Task input:
########################################
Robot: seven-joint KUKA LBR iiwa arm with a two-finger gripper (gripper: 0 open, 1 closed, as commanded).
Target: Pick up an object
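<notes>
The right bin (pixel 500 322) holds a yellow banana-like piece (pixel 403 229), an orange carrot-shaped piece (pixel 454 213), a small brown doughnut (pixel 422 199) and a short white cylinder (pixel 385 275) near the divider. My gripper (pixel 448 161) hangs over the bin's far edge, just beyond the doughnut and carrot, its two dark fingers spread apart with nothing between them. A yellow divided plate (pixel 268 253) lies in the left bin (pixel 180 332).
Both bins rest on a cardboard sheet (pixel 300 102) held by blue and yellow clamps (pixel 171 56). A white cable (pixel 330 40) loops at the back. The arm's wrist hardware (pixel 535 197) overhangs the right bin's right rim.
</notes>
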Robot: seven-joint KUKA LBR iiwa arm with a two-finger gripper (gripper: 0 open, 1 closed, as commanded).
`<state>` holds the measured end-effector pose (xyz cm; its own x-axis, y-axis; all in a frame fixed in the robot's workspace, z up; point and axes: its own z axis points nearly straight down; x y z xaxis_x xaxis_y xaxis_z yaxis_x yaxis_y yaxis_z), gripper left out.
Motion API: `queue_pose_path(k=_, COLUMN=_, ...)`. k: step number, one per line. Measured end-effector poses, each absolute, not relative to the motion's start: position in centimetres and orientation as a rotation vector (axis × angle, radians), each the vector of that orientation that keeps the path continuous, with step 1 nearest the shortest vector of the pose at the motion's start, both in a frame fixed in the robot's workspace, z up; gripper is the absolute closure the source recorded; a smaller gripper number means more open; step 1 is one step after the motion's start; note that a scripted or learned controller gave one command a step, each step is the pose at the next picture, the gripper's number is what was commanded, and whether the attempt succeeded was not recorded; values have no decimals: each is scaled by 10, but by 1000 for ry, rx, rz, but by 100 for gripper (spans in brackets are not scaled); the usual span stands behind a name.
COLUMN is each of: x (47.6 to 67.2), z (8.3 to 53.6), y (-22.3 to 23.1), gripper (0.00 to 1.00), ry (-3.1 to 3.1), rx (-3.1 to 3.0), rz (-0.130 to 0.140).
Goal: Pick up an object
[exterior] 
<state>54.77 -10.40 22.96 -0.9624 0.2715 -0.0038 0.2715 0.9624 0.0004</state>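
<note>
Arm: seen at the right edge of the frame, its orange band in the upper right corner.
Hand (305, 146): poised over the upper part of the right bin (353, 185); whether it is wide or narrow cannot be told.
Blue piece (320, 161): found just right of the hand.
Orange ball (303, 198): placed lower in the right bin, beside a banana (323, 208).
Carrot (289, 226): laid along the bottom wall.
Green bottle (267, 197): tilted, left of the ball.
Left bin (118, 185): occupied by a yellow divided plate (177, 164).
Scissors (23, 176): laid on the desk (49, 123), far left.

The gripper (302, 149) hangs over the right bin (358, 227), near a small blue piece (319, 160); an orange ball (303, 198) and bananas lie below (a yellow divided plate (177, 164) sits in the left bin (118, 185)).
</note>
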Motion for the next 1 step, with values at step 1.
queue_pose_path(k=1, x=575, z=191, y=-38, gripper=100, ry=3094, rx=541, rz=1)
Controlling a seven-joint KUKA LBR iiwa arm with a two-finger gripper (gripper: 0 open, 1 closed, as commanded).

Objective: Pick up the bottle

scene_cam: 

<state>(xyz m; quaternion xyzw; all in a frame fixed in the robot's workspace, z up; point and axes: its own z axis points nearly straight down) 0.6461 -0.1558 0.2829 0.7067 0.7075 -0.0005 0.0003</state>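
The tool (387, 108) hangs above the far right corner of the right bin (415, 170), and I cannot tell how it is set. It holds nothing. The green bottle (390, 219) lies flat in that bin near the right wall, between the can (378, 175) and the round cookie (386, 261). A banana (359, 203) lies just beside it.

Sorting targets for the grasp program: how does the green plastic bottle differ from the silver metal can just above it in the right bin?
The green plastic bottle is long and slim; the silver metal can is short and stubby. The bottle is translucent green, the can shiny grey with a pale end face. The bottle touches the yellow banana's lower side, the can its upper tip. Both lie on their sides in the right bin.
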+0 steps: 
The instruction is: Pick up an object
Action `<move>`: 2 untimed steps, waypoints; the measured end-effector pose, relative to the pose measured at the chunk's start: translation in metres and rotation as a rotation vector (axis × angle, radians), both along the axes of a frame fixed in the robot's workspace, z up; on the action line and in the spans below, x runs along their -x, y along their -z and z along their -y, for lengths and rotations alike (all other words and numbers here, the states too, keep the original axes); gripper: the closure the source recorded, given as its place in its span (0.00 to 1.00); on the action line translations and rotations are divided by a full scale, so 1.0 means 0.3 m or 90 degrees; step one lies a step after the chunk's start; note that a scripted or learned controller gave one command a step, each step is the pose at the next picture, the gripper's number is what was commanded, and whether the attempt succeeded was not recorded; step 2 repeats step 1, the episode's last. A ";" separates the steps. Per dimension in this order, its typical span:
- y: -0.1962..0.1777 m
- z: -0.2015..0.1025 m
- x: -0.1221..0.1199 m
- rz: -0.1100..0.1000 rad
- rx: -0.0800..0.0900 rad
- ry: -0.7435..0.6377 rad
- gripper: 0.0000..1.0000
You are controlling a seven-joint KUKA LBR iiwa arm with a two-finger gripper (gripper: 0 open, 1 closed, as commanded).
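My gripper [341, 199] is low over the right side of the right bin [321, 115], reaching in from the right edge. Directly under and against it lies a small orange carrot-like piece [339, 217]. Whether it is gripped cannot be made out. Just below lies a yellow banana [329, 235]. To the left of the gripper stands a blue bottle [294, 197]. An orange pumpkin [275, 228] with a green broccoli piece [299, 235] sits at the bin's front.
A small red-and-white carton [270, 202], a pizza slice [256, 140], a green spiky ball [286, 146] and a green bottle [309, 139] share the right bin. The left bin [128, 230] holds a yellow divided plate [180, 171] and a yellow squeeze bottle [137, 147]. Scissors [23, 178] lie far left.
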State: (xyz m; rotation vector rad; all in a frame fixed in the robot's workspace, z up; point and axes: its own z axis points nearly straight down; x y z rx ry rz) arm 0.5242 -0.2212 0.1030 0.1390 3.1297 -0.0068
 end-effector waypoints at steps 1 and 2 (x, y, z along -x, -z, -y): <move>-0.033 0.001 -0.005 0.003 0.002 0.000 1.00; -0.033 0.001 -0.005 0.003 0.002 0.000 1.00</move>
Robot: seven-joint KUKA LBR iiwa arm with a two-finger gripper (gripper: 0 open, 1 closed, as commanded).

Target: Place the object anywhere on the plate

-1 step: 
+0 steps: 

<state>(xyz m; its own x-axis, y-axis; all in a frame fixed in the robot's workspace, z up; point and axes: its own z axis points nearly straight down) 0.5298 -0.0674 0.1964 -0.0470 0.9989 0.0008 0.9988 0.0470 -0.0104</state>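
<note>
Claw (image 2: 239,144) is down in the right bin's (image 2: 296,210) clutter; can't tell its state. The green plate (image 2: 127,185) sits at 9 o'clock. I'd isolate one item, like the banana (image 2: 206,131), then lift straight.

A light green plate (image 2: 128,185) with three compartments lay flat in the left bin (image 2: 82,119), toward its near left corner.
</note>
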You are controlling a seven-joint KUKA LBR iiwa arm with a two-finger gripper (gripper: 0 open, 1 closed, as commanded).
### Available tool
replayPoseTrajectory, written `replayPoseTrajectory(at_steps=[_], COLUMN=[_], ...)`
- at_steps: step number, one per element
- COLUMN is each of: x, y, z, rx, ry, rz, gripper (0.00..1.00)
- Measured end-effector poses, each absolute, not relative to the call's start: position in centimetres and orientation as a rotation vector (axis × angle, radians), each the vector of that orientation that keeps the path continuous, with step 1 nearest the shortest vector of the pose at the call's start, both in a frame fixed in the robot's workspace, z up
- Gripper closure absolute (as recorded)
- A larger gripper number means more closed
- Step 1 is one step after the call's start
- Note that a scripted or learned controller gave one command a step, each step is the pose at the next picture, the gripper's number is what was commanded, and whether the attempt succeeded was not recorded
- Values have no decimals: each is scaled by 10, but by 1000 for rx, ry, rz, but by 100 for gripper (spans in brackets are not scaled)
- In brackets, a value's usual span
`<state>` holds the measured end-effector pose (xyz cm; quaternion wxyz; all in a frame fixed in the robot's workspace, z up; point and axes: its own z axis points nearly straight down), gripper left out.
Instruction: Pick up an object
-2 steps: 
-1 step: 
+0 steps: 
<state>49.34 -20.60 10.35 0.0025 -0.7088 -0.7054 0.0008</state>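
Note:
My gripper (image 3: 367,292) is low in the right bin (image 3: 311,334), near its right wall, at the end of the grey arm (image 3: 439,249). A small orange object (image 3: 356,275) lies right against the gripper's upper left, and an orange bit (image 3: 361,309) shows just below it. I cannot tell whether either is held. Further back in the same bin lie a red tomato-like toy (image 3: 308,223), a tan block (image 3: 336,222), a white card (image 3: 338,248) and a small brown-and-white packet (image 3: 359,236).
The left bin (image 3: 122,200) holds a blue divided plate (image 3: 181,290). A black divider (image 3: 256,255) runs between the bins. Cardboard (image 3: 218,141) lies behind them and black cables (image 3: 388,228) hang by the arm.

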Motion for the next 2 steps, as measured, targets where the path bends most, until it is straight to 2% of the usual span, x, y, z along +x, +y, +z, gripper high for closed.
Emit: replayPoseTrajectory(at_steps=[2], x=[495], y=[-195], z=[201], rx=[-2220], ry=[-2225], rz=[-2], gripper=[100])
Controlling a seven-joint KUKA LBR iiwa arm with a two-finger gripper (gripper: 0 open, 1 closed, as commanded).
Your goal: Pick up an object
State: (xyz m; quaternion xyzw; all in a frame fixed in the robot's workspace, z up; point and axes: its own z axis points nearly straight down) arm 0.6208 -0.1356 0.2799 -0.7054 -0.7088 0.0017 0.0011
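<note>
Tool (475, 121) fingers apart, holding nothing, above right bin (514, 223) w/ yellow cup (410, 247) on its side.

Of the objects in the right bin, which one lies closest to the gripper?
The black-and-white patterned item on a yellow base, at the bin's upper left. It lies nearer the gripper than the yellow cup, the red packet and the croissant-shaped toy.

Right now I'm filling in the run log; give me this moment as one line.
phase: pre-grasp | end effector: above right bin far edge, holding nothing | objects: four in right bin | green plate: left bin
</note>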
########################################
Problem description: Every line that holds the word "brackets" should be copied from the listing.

Answer to this task:
Motion API: `queue_pose_path(k=_, COLUMN=_, ...)`. k: step number, one per line. Measured end-effector poses, each absolute, not relative to the motion's start: position in centimetres and orientation as a rotation vector (axis × angle, radians), each the vector of that orientation that keeps the path continuous, with step 1 nearest the shortest vector of the pose at the motion's start, both in a frame fixed in the robot's workspace, z up; gripper is the absolute closure the source recorded; a smaller gripper number means more open; step 1 is one step after the motion's start; note that a scripted or learned controller gave one command a step, each step is the pose at the next picture, the gripper's number is what was commanded, and whether the attempt succeeded was not recorded; values have no decimals: each is scaled by 10, but by 1000 for ry, rx, rz, but by 100 for gripper (spans in brackets are not scaled); the usual span stands behind a name.
- Values have no decimals: each is scaled by 10, but by 1000 for rx, ry, rz, but by 100 for gripper (spans in brackets are not scaled)
- In brackets, a value's usual span

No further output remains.